How fees work, deadlines that matter, and what to expect when you call.

  1. How much does it cost to hire Delventhal Law Office?

    There is no up-front cost. Personal-injury cases are handled on a contingency-fee basis: you pay nothing unless we recover compensation for you. The initial consultation is free and carries no obligation. Call (260) 484-6655 to talk through your situation.

  2. How long do I have to file a personal injury claim in Indiana?

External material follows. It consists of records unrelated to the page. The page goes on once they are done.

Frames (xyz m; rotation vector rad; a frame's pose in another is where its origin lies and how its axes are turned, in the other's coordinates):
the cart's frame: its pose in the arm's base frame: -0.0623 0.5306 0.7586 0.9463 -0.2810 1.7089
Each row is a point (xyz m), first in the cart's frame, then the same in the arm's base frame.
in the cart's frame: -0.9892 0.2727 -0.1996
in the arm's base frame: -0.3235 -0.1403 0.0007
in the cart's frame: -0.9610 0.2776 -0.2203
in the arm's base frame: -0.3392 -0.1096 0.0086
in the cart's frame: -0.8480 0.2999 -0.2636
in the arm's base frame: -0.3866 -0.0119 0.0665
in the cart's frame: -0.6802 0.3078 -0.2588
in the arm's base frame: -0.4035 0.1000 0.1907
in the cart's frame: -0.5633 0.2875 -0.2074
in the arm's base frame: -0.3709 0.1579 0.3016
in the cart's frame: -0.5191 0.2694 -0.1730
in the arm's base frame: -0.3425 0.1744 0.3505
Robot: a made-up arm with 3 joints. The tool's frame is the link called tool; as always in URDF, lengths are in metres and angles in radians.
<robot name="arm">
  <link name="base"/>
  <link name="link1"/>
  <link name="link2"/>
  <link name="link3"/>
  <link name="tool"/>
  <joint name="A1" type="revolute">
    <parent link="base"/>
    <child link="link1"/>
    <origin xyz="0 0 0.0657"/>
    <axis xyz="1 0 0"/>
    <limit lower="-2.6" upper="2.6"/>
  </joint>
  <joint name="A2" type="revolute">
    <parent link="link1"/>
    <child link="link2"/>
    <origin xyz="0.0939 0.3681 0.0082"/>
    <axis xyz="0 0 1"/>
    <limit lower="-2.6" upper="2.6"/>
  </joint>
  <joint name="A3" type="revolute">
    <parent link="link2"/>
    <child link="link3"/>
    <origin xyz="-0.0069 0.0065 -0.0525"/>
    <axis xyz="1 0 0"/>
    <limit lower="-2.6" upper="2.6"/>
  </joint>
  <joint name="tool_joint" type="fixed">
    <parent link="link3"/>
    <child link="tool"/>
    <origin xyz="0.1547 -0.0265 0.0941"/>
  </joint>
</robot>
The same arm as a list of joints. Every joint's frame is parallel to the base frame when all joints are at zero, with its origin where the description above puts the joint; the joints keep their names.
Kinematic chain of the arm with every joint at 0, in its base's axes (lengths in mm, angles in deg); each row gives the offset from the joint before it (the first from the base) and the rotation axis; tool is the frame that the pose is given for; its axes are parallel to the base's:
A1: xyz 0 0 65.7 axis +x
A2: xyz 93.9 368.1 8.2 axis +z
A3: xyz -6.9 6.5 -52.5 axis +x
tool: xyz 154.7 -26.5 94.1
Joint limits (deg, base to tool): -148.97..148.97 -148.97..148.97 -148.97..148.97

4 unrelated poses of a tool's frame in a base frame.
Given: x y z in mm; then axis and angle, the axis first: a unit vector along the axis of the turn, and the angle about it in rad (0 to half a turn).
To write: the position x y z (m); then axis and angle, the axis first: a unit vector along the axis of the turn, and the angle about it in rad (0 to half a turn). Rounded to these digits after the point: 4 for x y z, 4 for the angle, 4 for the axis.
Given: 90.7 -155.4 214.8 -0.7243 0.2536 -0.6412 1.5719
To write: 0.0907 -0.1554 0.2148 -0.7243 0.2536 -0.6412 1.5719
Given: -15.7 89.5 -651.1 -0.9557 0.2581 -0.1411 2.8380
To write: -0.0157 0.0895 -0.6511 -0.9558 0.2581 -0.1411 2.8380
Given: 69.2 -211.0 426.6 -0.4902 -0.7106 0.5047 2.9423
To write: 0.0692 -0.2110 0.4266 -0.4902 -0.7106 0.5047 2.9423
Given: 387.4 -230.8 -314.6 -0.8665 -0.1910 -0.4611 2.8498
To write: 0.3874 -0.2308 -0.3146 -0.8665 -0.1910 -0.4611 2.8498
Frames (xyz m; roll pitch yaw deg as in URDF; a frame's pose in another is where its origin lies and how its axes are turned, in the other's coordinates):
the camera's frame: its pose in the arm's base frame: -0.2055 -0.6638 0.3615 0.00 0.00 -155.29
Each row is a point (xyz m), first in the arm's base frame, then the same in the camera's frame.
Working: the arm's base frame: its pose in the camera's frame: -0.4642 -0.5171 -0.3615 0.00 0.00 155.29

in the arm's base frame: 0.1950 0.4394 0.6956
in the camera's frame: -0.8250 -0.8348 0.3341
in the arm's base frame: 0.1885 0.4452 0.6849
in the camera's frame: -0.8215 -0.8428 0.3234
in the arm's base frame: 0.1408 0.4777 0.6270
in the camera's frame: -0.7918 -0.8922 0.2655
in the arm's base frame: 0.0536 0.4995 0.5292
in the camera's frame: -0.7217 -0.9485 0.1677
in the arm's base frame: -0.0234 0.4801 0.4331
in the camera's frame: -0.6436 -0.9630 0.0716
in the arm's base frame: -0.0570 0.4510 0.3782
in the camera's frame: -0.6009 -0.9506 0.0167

    Indiana generally gives you two years from the date of injury to file a personal-injury lawsuit (Indiana Code § 34-11-2-4). Shorter deadlines can apply when a government entity is involved or in some workers' compensation matters. The sooner you call, the more options you have.

  3. What if I'm partly at fault for the accident?

    Indiana follows a modified comparative-fault rule (Indiana Code § 34-51-2-6). You can still recover compensation as long as you are not more than 50% at fault. Your recovery is reduced by your percentage of fault. Even if you think you share blame, call us — the insurance company's first assignment of fault is often wrong.

  4. Do I have to come into the office to meet with you?

    No. We meet clients by phone, video call, at their home, or at the hospital. The Delventhal Law Office is in downtown Fort Wayne, but most of our clients live across Indiana and we come to you when that's easier.

  5. How quickly should I call after an accident?

    As soon as you can. Evidence disappears fast — skid marks fade, surveillance video is overwritten, witnesses move on. Insurance adjusters also start calling within days. Talking to us before you give a recorded statement protects your claim.

  6. What kinds of cases does Delventhal Law handle?

    We represent injured plaintiffs in car, truck, motorcycle, bicycle, and pedestrian accidents; workers' compensation and on-the-job injuries; wrongful death; slip-and-fall and premises liability; birth injuries; burn injuries; and other personal-injury claims across Indiana.